9.4.2. Improving Layer Accuracy by using Mixed Precision
For ML tasks that are sensitive to precision, although using a lower precision saves area, the inference accuracy may be impacted. Mixed precision feature enables running designated layers in the ML graph to run at a higher precision to achieve a better accuracy.
The following diagram illustrates the conversion from floating point (fp16) to high-precision block floating point (in this example, 2 x INT9-BFP).
Since the block floating point block alignment step uses a mantissa width larger than the fp16 mantissa, there is little to no loss of precision.
The only situation in which the high-precision blocked values lose mantissa precision relative to the fp16 inputs occurs when values of very different magnitude (i.e. having very different exponents) are blocked together. In this situation, a large bit shift is required to block align the mantissas, which can cause some low-precision bits of smaller values in the block to be lost. The 7th blocked value in the diagram illustrates this case.

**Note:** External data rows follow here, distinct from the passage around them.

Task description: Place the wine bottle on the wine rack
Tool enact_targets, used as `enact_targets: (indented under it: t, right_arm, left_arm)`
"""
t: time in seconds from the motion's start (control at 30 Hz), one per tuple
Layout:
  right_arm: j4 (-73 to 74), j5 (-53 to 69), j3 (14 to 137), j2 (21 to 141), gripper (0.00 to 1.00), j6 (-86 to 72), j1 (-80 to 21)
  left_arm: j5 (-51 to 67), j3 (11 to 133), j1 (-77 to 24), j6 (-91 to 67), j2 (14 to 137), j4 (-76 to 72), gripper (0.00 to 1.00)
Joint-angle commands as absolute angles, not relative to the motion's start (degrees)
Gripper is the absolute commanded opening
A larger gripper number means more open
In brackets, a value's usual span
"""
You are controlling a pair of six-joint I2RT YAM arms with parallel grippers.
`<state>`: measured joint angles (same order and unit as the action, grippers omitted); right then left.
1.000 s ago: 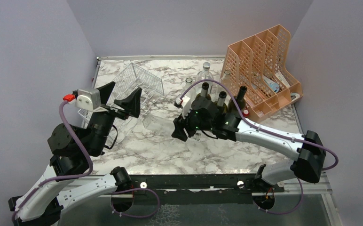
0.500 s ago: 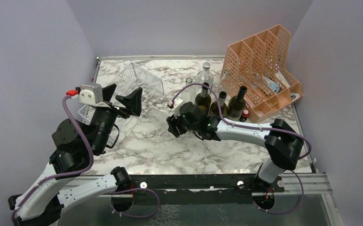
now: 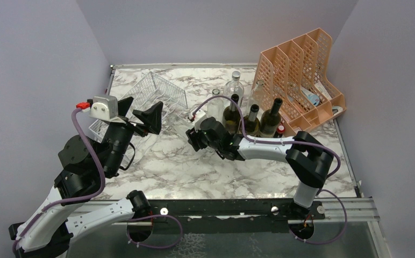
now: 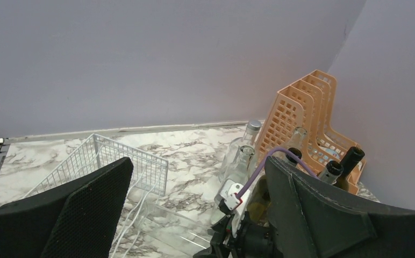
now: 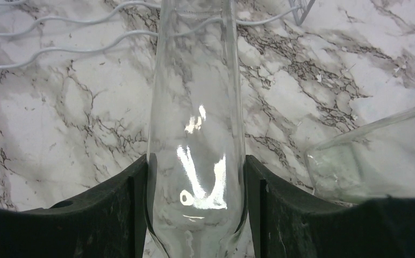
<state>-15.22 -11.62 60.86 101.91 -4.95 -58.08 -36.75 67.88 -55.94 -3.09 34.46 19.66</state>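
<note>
A clear glass wine bottle (image 5: pixel 197 134) lies level between the fingers of my right gripper (image 5: pixel 197 183), which is shut on its body. Its far end reaches the wavy white wires of the wine rack (image 5: pixel 60 32). In the top view my right gripper (image 3: pixel 195 137) sits at mid table, just right of the wine rack (image 3: pixel 157 91). The bottle (image 4: pixel 167 226) also shows faintly in the left wrist view, beside the rack (image 4: pixel 103 161). My left gripper (image 3: pixel 138 112) is open and empty, raised over the rack's near side; its wrist view shows the left gripper (image 4: pixel 197 166) wide apart.
Three dark green bottles (image 3: pixel 252 121) and two clear bottles (image 3: pixel 234 86) stand behind my right arm. A peach perforated file holder (image 3: pixel 302 75) stands at the back right. Another clear bottle (image 5: pixel 377 156) lies close right of the held one.
My right gripper has carried the clear bottle left and a little back, toward the rack. The left gripper has shifted only slightly.
</note>
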Motion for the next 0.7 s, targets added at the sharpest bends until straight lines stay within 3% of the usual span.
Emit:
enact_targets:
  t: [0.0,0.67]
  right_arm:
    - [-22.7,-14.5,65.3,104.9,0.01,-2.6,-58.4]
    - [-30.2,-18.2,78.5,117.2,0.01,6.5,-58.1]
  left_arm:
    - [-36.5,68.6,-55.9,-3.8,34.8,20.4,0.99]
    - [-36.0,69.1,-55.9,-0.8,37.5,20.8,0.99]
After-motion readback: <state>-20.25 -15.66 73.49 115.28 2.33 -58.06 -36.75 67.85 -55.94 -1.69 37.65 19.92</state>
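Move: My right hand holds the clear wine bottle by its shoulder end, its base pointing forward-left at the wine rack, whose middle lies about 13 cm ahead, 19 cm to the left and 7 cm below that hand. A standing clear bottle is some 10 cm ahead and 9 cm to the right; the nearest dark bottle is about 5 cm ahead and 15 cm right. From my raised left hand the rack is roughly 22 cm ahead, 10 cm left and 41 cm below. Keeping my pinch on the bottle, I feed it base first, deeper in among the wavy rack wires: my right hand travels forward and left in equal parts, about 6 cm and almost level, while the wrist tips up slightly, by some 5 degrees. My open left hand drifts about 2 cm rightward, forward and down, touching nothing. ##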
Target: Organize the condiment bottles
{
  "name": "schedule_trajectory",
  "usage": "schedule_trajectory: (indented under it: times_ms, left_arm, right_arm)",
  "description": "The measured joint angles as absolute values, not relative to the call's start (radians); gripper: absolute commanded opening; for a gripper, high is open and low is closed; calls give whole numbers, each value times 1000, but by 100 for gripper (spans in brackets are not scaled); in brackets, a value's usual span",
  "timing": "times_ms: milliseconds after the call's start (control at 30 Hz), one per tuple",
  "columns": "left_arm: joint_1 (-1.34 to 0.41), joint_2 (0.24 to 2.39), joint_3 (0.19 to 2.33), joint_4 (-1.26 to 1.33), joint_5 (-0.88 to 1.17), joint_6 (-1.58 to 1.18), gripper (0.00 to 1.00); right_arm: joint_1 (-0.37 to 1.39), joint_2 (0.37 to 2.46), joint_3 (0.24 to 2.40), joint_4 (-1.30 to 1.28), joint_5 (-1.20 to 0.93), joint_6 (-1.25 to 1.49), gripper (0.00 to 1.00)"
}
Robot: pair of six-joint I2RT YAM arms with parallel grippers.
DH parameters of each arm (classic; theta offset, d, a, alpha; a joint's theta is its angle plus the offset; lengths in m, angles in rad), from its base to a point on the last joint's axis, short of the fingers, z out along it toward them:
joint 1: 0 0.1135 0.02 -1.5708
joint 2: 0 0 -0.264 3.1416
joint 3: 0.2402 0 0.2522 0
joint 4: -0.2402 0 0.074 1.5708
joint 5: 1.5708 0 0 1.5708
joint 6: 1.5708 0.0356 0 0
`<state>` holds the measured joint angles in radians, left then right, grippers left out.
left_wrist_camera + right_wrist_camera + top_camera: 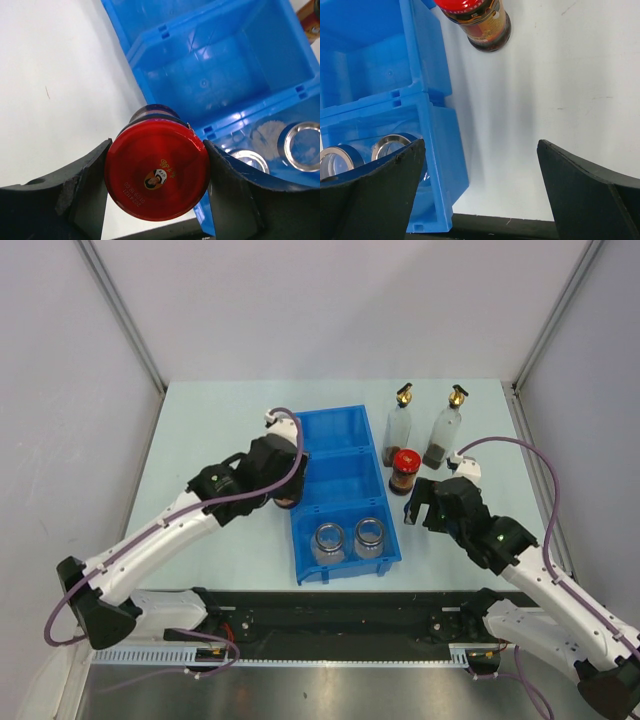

Using the high precision block floating point numerical decomposition, a PE array parameterized to handle INT9-BFP can perform convolutions at INT17-BFP precision on select layers. The table below summarizes what "high precision BFP" entails for different FPGA AI Suite IP arch_precision parameter values.
arch_precision |
Block floating point |
High precision BFP |
|---|---|---|
FP11 |
INT7-BFP |
INT13-BFP(not supported) |
FP12AGX |
INT8-BFP |
INT15-BFP |
FP13AGX |
INT9-BFP |
INT17-BFP |
FP16 |
INT12-BFP |
INT23-BFP(not supported) |
A high-precision convolution layer has 4x the computational cost of a default precision convolution layer. With high precision BFP decomposition, both features and filters are represented as the sum of two terms. The resulting feature-filter product of sums has four terms.
The computational cost can be reduced by using high precision BFP for only the features, leaving the filters at default precision. Such a layer has 2x the computational cost of a default precision layer.